Everyone would love to have a simple intervention that can be given to a patient during and after an MI that would lessen the long-term damage and speed recovery.
In these reviews we generally report good news; the MARIA study is something of an exception to that rule. The intervention failed to provide benefit to these patients, yet honestly it isn’t an intervention a naturopathic physician would consider—it is beyond our scope and certainly outside of our philosophy.
There have been strong hints over the past year to suggest that melatonin should have been useful. A June 2017 paper reported that melatonin ameliorates myocardial ischemia/reperfusion injuries in rats.3 It also suppresses platelet activation triggered by cardiac ischemia/reperfusion injury.4
Perhaps the MARIA melatonin dose was just too large or too intense.
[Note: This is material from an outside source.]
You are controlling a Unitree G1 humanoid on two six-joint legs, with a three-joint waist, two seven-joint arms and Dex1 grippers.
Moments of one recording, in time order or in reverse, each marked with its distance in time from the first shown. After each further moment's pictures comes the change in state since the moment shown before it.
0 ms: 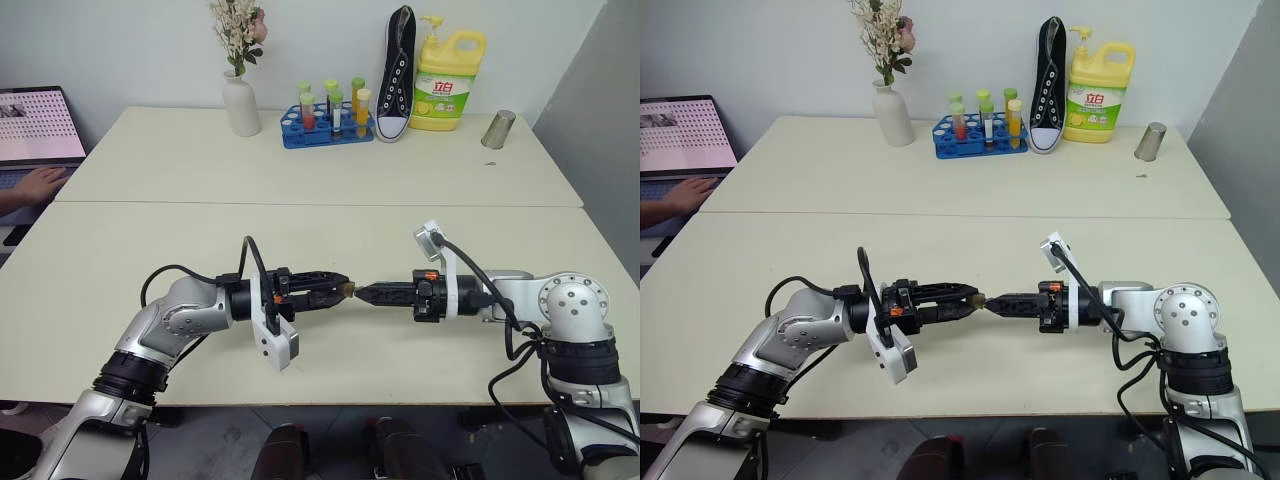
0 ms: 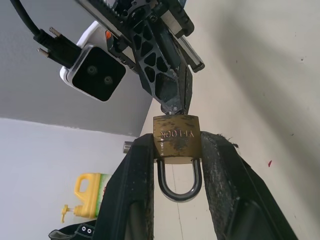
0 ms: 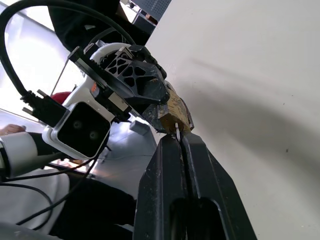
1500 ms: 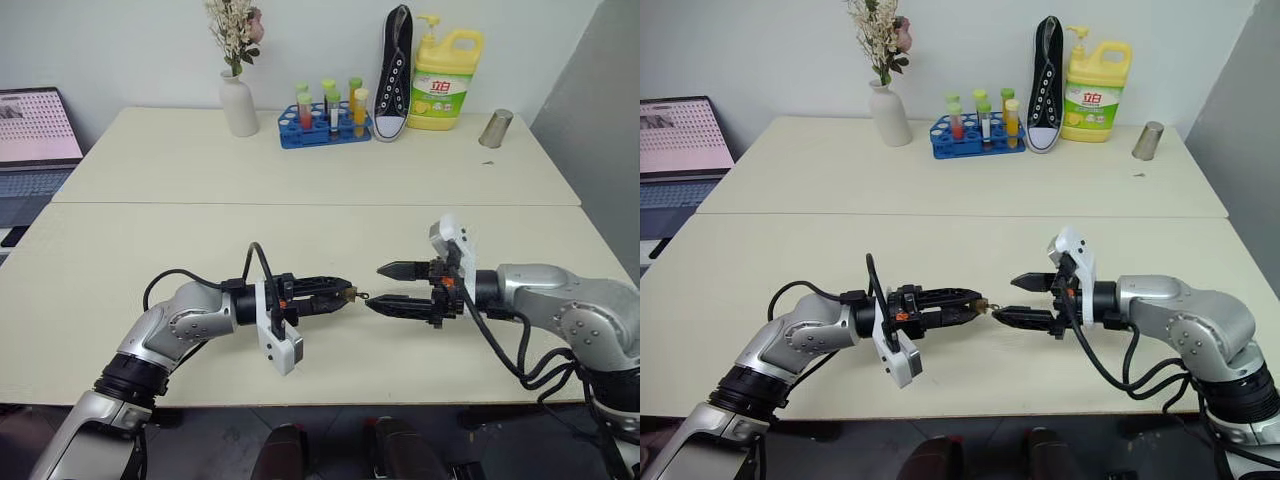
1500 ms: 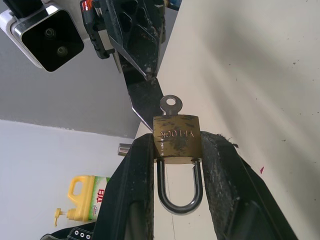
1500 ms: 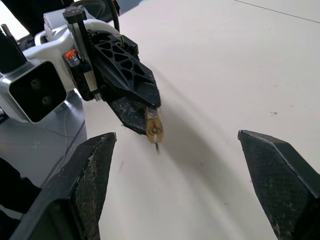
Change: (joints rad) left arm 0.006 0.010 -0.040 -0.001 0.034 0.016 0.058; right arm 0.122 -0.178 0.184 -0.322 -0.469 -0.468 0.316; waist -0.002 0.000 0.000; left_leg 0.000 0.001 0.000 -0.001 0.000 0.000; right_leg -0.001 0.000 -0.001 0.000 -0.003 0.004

Perhaps it reached the heart too late to be of help.
A year ago Javanamard et al reported that they had conducted a double-blind, randomized controlled trial of 39 patients (32 men and 7 women) with 3-vessel coronary disease who underwent coronary bypass grafting surgery. Of these patients, 20 received 10 mg oral melatonin before bed for 1 month. The 19-person control group received placebo. Mean levels of 3 markers of endothelial cell function including intercellular adhesion molecule (ICAM), vascular cell adhesion molecule (VCAM), and C-reactive protein (CRP) showed statistically significant reductions in the melatonin group. There was a statistically significant decrease in serum nitric oxide (NO) in the control group but no change in the melatonin group.5
This is confusing. We had hoped that the MARIA study would provide clear justification to aggressively enlist melatonin for use in patients who are having heart attacks or who have undergone balloon procedures as a way to limit tissue damage and speed recovery. In this instance timing makes a big difference; early administration might still prove useful but later treatment might backfire.
Harvard researcher Eva Schernhammer reported in May 2017 that there was a significant inverse association between melatonin secretion and risk of MI, with lower melatonin secretion significantly associated with a higher risk of MI. The odds ratio (OR) for every one unit lower log-transformed sulfatoxymelatonin/creatinine ratio was 1.51 (95% confidence interval [CI]: 1.16-1.96). Women in the highest category had an estimated absolute risk of MI of 84 cases per 100,000 person-years compared with 197 cases per 100,000 person-years in the lowest category. The association was strongly modified by BMI (P-value for interaction=0.02).6
In a 2014 study on lower body ischemia and reperfusion during abdominal aortic repair, a 50 mg dose of melatonin plus a postoperative dose of 30 mg reduced oxidative stress and reduced myocardial damage.7
Clearly there is potential for melatonin to be of help, we probably just need the right dose at the right time. We’re not there yet.